This repository contains the code and samples for our paper "Unconditional Audio Generation with GAN and Cycle Regularization". The goal is to unconditionally generate singing voices, speech, and instrument sounds with GAN.
The model is implemented with PyTorch.
Unconditional Audio Generation with GAN and Cycle Regularization
pip install -r requirements.txt
The pretrained parameters can be downloaded here: Pretrained parameters
Unzip it so that the models
folder is in the current folder.
Or use the following script
bash download_and_unzip_models.sh
Display the options
python generate.py -h
The following commands are equivalent.
python generate.py
python generate.py -data_type singing -arch_type hc --duration 10 --num_samples 5
python generate.py -d singing -a hc --duration 10 -ns 5
python generate.py -d speech
python generate.py -d piano
python generate.py -d violin
We use MelGAN as the vocoder. The trained vocoders are included in the models.zip
For singing, piano, and violin, we have modify the MelGAN to include GRU in the vocoder architecture. We have found that this modification yields improved audio quality. For speech, we directly use the trained LJ vocoder from MelGAN.
One may use the following steps to train their own models.
-
(Singing only) Separate singing voices from the audios you collect. We use a separation model we developed. You can use open-sourced ones such as Open-Unmix or Spleeter.
wandb login # Only if not logged in yet.
python scripts/collect_audio_clips.py --audio-dir "audio/RAW Sessions" --extension WAV python scripts/extract_mel.py python scripts/make_dataset.py python scripts/compute_mean_std.mel.py python scripts/train.hierarchical_with_cycle.py
You need the wandb run
id
, then
python scripts/train.hierarchical_with_cycle.py --model-id 1r4b1ojr
Some generated audio samples can be found in:
samples/
Note: these steps are from memory there might be steps missing or mistakes.

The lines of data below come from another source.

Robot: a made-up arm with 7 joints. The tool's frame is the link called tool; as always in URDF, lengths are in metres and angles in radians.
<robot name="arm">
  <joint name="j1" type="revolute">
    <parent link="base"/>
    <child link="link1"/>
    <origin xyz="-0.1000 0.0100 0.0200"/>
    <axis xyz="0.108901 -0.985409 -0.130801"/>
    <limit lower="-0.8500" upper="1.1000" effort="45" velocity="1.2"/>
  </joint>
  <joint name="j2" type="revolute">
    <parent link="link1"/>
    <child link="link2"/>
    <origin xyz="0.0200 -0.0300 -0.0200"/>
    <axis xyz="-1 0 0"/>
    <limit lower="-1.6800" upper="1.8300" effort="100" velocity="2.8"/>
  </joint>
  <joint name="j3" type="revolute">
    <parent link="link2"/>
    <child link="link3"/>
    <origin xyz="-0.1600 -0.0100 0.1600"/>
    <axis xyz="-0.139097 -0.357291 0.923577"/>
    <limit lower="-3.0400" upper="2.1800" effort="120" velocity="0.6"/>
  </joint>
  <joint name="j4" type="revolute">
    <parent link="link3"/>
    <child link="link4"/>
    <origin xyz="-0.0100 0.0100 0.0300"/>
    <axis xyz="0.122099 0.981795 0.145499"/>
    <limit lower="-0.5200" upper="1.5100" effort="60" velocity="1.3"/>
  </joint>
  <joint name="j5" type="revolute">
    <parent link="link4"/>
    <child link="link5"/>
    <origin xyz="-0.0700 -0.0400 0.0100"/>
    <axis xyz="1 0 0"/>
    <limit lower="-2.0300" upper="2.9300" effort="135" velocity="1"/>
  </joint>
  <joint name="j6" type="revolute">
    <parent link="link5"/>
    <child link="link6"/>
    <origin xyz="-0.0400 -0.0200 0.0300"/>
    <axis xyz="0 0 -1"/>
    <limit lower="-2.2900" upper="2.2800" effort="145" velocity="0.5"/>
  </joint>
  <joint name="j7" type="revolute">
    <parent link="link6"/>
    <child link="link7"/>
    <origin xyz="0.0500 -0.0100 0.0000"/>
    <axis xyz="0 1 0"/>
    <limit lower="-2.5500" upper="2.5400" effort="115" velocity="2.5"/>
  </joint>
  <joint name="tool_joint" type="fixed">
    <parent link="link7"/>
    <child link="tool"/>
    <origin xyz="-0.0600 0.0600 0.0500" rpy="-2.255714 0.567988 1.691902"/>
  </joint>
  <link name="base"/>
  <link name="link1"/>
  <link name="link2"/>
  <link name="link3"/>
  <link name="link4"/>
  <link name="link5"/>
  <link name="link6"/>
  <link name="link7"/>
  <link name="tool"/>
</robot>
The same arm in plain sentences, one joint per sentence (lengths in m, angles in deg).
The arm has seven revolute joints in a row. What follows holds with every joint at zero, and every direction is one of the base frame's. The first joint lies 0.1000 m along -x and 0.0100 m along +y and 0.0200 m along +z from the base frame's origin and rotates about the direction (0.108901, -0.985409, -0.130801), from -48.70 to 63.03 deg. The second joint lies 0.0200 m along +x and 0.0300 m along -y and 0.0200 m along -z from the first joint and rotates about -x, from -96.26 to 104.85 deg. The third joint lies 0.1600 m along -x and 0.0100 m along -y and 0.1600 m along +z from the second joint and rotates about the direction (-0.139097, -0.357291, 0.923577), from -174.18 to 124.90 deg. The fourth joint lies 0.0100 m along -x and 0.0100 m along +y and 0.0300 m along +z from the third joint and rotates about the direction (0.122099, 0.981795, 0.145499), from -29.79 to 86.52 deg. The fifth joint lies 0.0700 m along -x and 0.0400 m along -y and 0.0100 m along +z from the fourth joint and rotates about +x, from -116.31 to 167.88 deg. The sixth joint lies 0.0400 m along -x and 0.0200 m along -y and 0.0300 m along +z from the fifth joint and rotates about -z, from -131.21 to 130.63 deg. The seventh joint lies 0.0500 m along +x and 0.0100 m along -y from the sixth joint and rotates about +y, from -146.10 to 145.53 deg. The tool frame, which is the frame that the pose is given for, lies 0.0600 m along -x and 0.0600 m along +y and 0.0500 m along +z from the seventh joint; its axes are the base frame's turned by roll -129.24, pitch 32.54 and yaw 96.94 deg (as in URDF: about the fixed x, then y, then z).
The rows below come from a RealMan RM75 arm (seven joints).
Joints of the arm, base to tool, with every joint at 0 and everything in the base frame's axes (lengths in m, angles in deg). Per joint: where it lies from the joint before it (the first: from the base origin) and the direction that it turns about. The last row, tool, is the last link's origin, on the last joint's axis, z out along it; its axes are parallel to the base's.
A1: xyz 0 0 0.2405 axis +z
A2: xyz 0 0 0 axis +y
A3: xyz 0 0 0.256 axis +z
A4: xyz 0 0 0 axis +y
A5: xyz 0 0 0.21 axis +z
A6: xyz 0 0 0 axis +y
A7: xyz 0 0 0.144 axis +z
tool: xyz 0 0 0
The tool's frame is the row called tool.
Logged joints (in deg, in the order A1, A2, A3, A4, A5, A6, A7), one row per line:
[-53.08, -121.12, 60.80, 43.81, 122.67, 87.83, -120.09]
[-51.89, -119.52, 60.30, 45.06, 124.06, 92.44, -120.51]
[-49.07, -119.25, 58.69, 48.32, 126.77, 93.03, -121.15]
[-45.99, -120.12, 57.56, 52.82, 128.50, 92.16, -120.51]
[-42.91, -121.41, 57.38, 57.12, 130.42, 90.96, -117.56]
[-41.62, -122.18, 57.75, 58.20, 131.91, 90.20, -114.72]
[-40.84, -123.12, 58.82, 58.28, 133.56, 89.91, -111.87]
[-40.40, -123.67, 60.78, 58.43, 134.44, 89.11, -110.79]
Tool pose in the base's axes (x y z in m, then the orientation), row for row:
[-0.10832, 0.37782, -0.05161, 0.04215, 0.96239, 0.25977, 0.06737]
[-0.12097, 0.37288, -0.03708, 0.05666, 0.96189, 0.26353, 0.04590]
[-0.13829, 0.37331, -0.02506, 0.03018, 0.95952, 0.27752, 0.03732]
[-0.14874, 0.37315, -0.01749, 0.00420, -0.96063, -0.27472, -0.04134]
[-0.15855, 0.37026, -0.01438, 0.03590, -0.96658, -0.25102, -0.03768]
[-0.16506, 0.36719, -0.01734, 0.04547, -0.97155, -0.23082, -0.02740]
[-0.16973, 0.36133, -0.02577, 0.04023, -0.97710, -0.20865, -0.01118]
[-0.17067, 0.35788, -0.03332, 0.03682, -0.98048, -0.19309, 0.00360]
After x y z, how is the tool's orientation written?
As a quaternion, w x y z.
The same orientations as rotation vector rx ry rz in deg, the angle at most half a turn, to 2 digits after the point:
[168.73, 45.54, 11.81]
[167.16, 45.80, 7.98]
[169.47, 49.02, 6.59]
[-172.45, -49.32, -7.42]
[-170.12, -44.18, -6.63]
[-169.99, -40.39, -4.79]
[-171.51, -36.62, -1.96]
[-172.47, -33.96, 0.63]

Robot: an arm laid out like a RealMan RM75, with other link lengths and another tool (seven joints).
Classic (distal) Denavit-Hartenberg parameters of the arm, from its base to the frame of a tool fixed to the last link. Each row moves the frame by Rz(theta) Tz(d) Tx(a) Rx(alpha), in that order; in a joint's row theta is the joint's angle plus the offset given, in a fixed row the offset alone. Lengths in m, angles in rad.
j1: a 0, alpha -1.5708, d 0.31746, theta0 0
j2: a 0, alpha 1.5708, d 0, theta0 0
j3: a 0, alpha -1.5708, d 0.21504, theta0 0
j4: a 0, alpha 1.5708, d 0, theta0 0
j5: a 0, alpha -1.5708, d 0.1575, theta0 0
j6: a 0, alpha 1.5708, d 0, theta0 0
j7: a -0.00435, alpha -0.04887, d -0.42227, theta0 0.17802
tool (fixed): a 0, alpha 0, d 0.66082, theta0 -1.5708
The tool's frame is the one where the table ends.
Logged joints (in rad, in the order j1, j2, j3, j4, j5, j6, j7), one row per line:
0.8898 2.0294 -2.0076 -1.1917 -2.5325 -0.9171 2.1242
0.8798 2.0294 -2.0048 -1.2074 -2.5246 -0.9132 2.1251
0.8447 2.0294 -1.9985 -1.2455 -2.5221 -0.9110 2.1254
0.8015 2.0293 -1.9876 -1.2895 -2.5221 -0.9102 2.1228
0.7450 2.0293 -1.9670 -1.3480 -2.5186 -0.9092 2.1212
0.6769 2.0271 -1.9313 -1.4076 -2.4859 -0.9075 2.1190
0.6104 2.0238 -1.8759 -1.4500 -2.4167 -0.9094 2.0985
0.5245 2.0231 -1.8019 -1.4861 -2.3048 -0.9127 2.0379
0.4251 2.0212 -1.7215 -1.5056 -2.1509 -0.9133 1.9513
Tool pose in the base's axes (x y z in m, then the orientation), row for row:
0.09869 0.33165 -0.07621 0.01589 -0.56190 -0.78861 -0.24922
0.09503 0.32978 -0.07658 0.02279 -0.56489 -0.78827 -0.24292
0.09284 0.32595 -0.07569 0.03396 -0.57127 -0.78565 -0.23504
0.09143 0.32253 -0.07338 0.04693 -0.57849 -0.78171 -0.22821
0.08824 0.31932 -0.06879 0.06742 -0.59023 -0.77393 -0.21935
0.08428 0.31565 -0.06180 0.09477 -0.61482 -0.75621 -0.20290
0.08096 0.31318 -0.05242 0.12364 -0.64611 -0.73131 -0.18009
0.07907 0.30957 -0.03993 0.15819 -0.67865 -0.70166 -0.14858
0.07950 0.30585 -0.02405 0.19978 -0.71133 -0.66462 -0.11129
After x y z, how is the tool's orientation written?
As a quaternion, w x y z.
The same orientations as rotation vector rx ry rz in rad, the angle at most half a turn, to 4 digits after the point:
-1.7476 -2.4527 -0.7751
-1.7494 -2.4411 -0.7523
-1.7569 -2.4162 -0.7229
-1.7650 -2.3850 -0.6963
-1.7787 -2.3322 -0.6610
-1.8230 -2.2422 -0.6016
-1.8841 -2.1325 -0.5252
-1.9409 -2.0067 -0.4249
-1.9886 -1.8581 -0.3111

Assuming the model name custom
the directory should look like this.
models/custom/
├── mean.mel.npy
├── params.generator.hierarchical_with_cycle.pt
├── std.mel.npy
└── vocoder
├── args.yml
├── modules.py
├── params.pt
Assuming melgan
was trained with
python scripts/train.py --save_path checkpoints/harmonics --data_path data/harmonics
Assuming the melgan
directory contains the melgan
repo, the files to copy are
mkdir -p models/custom/vocoder
cp melgan/checkpoints/harmonics/args.yml models/custom/
cp melgan/mel2wav/modules.py models/custom/vocoder/
cp checkpoints/harmonics/best_netG.pt models/custom/vocoder/params.pt
The unagan
model also needs to be moved, for example:
cp training_data/exp_data/{mean,std}.mel.npy models/custom
cp checkpoints/save/20200827_211112/model/params.Generator.latest.torch models/custom/params.generator.hierarchical_with_cycle.pt
Generation can then be done via
python generate.py --gid 1 --data_type custom --arch_type hc --duration 10 --num_samples 10
- Train
melgan-neurips
. - Document how to combine the models for generation.